Meningococcal disease vaccination

Meningococcal disease is serious and can sometimes cause death or permanent disability such as deafness or disfigurement.

If you suspect meningococcal disease or have any other concerns, contact your doctor without delay, or call Healthline free on 0800 611 116 at any hour of the day or night, even if you have already been seen by a health professional.

Vaccines for Meningococcal disease

Information on meningococcal A, C, Y and W135 vaccination is provided below. For more advice on meningococcal vaccines and their availability, talk to your family doctor, call the free Immunisation Advisory Centre helpline 0800 IMMUNE (0800 466 863), or see the Immunisation Handbook (2011).

Several vaccines are available which protect against different strains of meningococcal disease.
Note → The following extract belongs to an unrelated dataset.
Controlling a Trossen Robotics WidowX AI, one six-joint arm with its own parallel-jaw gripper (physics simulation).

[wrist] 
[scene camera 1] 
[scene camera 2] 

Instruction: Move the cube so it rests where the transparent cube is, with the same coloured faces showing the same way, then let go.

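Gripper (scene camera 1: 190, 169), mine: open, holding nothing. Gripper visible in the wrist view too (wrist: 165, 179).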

These vaccines are not part of the National Immunisation Schedule. Apart from some people at high risk (eg without spleens), meningococcal vaccines are not publicly funded, but they are available for private purchase through general practices if people want them.

There are two main types of meningococcal vaccine available in New Zealand:

  • Quadrivalent polysaccharide meningococcal vaccines, which protect against groups A, C, Y, and W135 (available for use over the age of two).
  • Separate conjugate meningococcal C vaccines, which protect against group C meningococcal bacteria alone.

The quadrivalent vaccine is recommended and free for the following groups:

  • Adults before or after a splenectomy (an operation to partly or completely remove the spleen)
  • Children before or after a splenectomy or with functional asplenia (where the spleen does not function, or only functions minimally)

The quadrivalent vaccine is also recommended, but not funded, for the following groups:

  • Young adults entering hostel type accommodation, particularly in their first year (meningococcal C conjugate vaccine can also be used)
  • People with sickle cell anaemia
  • People with terminal complement deficiencies
  • People with HIV infection
  • Military recruits
  • Microbiologists and laboratory workers who could be exposed to meningococcal bacteria isolates
  • Travellers to regions where this disease is common – in particular people participating in the Hajj, and people travelling to sub-Saharan Africa (the so-called ‘Meningitis Belt’).

Meningococcal immunisation may also be recommended by local health authorities for public health purposes.

The quadrivalent polysaccharide vaccines are approved for use in those aged over two years of age. The initial course of immunisation requires one dose of the vaccine. Immunity from the polysaccharide vaccine lasts approximately three years, but may be shorter in young children, and may be longer for some people.

The conjugate meningococcal C vaccines can be used for children aged under two years. The initial course of immunisation requires one dose for children aged over 12 months and for adults, or three doses for infants younger than 12 months. The minimum age for the first dose of meningococcal vaccine and the interval between vaccine doses may vary depending on which vaccine is used. The duration of immunity from the conjugate vaccines is currently unknown. A booster dose following the initial course in infants may be needed to sustain longer-term immunity.

Meningococcal B

There are currently no vaccines available in New Zealand that protect against meningococcal B. The MeNZB™ vaccine was developed to curb an epidemic of a particular strain of group B meningococcal disease. This vaccine was offered to all New Zealand babies, children and teenagers from 2004 to 2008. It’s important to note that this vaccine only protected against the strain that was causing the epidemic – not any other type or strain of meningococcal disease. The MeNZB™ vaccine is no longer on New Zealand’s Immunisation Schedule. The rates of disease caused by this particular strain fell to a level where experts advised that offering it routinely was no longer necessary.

Possible reactions associated with the vaccine

Local reactions to the polysaccharide vaccine are usually mild, and can include redness, and swelling and pain at the injection site and the local lymph glands. Fever and chills occur in approximately two percent of young children.

Common reactions to the conjugate vaccine can include pain, redness and swelling at the site of injection, fever, irritability, decreased appetite and headaches.

Significant adverse reactions are rare.